Follow these steps to set up and run the ChatterboxToolkitUI on your local machine or use the ChatterboxToolkitUI.ipynb to run it in a colab environment.
Open your terminal or command prompt and clone the repository.
git clone https://github.com/dasjoms/ChatterboxToolkitUI.git
cd ChatterboxToolkitUI
Create a virtual environment using python 3.11 to avoid dependency conflicts.
py -3.11 -m venv toolkit
Activate the virtual environment.
.\toolkit\Scripts\activate
Users with 10 series NVidia cards or AMD GPUs need to manually install the proper torch 2.6.0 versions. Otherwise just install from requirements.txt
pip install -r requirements.txt
With your virtual environment still active, run the script:
python ChatterboxToolkitUI.py
Once running, you will see output in your terminal like this:
* Running on local URL: http://127.0.0.1:7860
Open the local URL in your web browser to use the application.
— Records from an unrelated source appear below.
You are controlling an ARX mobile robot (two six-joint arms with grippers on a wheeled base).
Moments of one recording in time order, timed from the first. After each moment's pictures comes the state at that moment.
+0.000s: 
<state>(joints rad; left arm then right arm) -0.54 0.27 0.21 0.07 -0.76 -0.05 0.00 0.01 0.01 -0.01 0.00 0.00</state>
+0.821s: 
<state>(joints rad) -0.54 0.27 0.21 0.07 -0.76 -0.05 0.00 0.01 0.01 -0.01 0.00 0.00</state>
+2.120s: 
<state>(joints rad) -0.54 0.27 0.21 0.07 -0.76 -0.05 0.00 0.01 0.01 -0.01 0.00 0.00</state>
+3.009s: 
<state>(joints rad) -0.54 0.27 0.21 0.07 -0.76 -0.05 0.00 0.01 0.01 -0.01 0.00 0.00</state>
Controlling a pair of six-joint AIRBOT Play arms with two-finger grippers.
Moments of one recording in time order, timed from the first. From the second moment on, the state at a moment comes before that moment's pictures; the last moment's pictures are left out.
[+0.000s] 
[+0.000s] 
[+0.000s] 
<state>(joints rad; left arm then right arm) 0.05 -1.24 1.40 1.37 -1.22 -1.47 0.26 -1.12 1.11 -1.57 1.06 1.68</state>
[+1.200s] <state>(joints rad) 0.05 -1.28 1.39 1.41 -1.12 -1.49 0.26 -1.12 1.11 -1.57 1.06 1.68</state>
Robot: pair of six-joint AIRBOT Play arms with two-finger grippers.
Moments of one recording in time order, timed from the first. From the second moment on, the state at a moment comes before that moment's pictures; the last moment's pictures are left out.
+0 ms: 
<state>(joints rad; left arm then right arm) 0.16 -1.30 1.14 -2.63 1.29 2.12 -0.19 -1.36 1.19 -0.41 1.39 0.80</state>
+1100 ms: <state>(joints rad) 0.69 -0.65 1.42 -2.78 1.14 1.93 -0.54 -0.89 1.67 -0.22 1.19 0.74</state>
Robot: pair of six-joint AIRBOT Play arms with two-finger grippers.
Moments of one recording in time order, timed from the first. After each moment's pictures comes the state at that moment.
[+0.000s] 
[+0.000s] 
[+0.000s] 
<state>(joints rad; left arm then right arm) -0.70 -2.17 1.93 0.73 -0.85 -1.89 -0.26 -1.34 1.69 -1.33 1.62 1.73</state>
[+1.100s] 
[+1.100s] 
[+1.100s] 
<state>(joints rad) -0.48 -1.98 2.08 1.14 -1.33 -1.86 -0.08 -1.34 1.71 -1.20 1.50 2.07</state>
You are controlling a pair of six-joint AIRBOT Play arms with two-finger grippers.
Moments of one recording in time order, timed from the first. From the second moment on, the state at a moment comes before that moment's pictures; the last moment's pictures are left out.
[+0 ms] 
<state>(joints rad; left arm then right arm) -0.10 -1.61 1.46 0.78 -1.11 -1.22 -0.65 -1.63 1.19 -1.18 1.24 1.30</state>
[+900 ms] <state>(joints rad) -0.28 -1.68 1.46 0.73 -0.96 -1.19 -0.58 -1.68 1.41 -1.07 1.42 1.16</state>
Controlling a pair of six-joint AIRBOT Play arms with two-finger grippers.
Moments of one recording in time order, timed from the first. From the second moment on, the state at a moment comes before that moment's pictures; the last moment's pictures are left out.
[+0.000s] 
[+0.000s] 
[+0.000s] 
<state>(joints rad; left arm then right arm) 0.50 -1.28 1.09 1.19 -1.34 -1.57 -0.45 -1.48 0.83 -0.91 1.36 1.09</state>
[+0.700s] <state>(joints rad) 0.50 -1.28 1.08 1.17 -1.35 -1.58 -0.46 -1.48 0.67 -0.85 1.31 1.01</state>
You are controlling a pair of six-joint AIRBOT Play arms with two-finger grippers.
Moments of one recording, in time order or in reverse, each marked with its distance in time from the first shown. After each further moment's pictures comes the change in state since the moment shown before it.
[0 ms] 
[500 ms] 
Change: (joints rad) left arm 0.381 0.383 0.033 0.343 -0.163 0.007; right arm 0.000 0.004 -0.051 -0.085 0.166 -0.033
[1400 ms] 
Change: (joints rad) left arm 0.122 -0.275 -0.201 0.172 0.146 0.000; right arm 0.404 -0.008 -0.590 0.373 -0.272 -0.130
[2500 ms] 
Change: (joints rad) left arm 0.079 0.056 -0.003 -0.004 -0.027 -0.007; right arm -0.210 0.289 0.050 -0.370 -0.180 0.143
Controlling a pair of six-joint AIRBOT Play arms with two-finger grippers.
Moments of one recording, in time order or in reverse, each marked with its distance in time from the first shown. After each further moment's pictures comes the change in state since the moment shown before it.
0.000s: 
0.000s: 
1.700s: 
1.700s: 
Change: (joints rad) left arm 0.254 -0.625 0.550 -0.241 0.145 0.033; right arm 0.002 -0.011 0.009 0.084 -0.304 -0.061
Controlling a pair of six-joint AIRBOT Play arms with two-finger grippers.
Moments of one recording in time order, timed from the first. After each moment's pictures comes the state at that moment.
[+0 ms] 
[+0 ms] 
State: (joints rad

- Create a Project: Navigate to the "Projects" tab and create a new project.
- Prepare Data:
- Upload a long text file to the project's
input_files
folder using the "Project Utilities" uploader or manually move it there. - Go to the "Data Preparation" tab to split the text into manageable chunks. The outputs will be saved to the
processed_text/
folders.
- Upload a long text file to the project's
- Generate Audio:
- Go to the "Batch Generation" tab.
- Load your processed files from the project.
- Select a reference voice and your desired parameters.
- Run the batch generation.
- Review & Refine:
- Go to the "Edit Project Data" tab.
- Use the "Regenerate" sub-tab to listen to your outputs. If one is imperfect, send it to the Single TTS tab, tweak the parameters, and replace it.
- Use the "Edit Text" sub-tab to fix any pronounciation issues you find in your source text chunks.
- Concatenate all audio files into one.